Requirement:
Copy each line containing "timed" from the listing below.
(Provided entries Opens)
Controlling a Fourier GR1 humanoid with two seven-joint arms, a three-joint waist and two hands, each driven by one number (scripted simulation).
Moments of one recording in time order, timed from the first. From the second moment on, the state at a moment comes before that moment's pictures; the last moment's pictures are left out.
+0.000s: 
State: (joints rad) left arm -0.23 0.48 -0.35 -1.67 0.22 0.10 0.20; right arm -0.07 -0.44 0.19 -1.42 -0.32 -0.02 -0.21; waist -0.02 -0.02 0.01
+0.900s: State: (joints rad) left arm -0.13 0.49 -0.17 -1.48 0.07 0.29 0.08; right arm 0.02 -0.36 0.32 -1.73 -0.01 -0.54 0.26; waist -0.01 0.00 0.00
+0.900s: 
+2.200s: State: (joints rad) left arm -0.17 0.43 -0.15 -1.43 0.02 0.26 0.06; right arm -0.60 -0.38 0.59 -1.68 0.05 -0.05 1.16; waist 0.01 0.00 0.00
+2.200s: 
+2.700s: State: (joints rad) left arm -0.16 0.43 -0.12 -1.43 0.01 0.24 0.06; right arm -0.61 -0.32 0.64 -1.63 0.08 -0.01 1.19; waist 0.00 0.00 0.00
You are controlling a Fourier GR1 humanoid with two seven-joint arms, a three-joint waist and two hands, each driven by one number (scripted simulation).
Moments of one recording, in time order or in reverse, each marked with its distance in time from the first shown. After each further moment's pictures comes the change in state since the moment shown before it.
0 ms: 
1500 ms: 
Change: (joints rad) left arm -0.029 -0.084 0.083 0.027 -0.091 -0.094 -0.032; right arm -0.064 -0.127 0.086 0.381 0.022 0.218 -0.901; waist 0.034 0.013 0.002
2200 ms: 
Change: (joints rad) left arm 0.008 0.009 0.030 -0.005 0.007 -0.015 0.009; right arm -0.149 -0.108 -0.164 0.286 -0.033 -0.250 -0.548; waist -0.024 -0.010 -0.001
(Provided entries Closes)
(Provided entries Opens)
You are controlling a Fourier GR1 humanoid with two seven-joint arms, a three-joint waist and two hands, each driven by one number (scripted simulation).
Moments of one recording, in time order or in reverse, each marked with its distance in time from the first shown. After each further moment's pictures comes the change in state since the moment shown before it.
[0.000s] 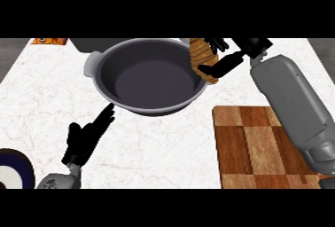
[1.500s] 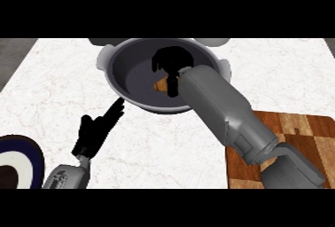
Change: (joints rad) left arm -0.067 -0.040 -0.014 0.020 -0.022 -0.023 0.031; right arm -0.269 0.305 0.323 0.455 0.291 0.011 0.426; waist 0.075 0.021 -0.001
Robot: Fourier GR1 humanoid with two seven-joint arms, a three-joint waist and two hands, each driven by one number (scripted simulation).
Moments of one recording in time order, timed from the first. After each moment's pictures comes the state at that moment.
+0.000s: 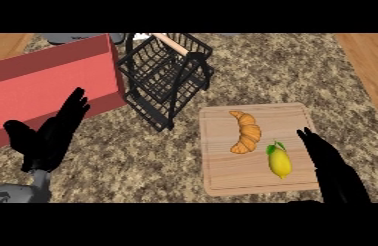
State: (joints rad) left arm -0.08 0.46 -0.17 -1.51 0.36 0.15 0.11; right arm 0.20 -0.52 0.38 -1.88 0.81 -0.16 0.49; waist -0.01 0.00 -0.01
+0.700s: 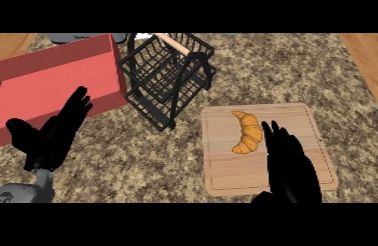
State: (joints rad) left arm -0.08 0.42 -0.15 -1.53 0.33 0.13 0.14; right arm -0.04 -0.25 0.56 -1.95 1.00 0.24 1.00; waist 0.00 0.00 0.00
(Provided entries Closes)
Answer below:
Moments of one recording in time order, timed from the first. From the second moment on, the state at a moment comes before that moment's pictures; the last moment's pictures are left out.
Moments of one recording in time order, timed from the first. After each moment's pictures comes the state at that moment.

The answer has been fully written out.